For multifamily investors, the local tenant base is deep: a majority of housing units are renter-occupied, indicating a larger pool of prospective residents and potential for stable lease-up. Neighborhood occupancy levels are above the metro median and in the upper half nationally, a favorable backdrop for cash flow durability across cycles.
Within a 3-mile radius, demographics show recent population and household growth, with projections pointing to further increases over the next five years. This expansion implies a larger tenant base and supports occupancy stability, especially for well-managed properties that maintain competitive finishes and services. Median rents in the area have risen over the past five years and are projected to continue growing, which can aid revenue management if balanced against affordability.
The property’s 1978 vintage is newer than much of the local housing stock, which tends to skew earlier in the century. This positioning can be competitive versus older inventory, though investors should plan for targeted modernization and systems upkeep to sustain rentability and limit downtime. Home values in the neighborhood are below many coastal markets, and combined with a moderate rent-to-income backdrop, this can support renter retention and reduce turnover risk rather than pushing households to ownership.

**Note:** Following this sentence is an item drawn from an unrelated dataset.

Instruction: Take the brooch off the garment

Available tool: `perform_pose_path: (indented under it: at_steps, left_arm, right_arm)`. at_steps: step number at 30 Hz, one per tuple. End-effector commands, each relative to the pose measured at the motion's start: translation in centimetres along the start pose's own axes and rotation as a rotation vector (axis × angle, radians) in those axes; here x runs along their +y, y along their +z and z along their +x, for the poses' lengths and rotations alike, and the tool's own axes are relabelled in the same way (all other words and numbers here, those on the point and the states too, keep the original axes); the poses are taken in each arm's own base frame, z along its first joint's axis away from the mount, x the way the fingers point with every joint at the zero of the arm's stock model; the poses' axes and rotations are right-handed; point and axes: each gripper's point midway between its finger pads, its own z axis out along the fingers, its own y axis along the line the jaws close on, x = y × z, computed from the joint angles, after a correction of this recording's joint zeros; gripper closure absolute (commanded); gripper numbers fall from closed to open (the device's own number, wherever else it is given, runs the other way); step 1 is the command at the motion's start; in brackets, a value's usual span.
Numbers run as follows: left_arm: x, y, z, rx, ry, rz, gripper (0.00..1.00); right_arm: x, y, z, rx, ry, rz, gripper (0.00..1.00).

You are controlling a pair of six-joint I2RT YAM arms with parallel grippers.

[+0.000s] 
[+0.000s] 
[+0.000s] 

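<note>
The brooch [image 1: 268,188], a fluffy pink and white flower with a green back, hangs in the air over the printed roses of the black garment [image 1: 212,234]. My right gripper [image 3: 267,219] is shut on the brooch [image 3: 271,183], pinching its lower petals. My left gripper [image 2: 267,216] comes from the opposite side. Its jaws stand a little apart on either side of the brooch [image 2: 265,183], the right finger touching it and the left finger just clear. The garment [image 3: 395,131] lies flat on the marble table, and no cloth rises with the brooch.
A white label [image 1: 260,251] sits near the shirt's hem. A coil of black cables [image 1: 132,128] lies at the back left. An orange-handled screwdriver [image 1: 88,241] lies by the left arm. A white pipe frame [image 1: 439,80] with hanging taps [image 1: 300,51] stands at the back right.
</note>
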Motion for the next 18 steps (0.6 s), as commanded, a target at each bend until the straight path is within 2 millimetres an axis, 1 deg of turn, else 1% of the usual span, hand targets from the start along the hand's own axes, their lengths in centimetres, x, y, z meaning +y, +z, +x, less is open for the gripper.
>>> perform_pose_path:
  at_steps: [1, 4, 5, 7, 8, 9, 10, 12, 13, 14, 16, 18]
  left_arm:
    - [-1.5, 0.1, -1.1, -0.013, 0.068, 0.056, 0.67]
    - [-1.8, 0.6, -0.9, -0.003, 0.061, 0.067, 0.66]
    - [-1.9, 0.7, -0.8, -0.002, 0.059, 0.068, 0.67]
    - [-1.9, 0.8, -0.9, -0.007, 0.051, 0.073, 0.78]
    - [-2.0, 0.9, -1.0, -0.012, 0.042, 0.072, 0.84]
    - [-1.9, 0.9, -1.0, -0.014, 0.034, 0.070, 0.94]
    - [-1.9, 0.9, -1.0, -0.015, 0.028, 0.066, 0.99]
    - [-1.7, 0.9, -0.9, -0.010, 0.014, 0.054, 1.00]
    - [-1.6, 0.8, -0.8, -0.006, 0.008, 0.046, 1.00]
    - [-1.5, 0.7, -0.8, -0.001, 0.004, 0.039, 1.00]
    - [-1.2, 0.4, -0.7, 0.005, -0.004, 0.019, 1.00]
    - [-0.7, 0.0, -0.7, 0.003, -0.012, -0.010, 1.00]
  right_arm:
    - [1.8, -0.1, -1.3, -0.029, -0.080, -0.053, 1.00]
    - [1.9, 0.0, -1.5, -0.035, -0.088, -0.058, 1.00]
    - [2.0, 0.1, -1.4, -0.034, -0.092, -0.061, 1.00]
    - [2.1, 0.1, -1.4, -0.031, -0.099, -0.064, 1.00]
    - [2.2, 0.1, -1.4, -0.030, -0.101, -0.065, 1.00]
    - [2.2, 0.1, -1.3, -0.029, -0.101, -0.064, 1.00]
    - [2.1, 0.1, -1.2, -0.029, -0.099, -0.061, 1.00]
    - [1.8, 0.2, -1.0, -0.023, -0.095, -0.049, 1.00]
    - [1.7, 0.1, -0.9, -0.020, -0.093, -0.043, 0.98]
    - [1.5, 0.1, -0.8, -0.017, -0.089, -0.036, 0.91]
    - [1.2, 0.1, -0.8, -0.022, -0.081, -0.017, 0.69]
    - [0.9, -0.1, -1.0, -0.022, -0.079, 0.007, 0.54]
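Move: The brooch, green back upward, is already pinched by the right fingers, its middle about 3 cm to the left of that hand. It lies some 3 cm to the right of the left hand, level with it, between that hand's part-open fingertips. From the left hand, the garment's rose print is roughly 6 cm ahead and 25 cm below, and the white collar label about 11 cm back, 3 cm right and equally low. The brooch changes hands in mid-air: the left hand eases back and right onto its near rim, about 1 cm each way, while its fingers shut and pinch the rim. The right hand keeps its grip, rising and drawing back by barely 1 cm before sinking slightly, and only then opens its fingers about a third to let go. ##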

Safety signals are mixed but generally favorable in a national context. Neighborhood crime measures trend above national averages for safety (upper-half to top-quartile nationally), while within the Glens Falls metro’s 78 neighborhoods the area performs below the metro average, indicating relatively higher incident rates locally than in many nearby neighborhoods.
Recent trends are noteworthy: estimated violent offenses have eased year over year, while property-related incidents show a modest uptick. For investors, this suggests continued emphasis on lighting, access controls, and community standards to support retention and asset performance, calibrated to local expectations rather than national norms.
Proximity to regional employers supports workforce housing demand and commuting convenience, with healthcare distribution and paper manufacturing represented nearby. The following organizations contribute to the local employment base and leasing stability potential.
- McKesson — healthcare distribution (2.2 miles)
- International Paper Company — paper & packaging (42.0 miles)
This 100-unit, 1978-vintage property offers scale efficiencies in a renter-concentrated neighborhood where occupancy trends sit above the metro median. Dining and park access are local strengths, and 3-mile demographics point to ongoing population and household growth that can expand the renter pool and support lease stability. Based on CRE market data from WDSuite, rents have trended upward and are projected to continue rising, reinforcing revenue management opportunities if matched with prudent affordability oversight.
Relative to older neighborhood stock, the asset’s vintage can be competitive, though investors should plan for targeted modernization and systems maintenance. Ownership costs in the area are not unusually high by national standards, which can introduce some long-term competition from for-sale options; still, the current rent-to-income backdrop supports tenant retention for well-managed, well-located assets.
- Occupancy above metro median supports income stability and leasing velocity.
- Renter-heavy neighborhood provides a deeper tenant base for a 100-unit asset.
- 3-mile population and household growth indicate ongoing renter pool expansion.
- 1978 vintage offers competitive positioning versus older stock with value-add potential via targeted updates.
- Risks: lighter concentration of daily-needs retail nearby, below-metro safety positioning, and capex for modernization.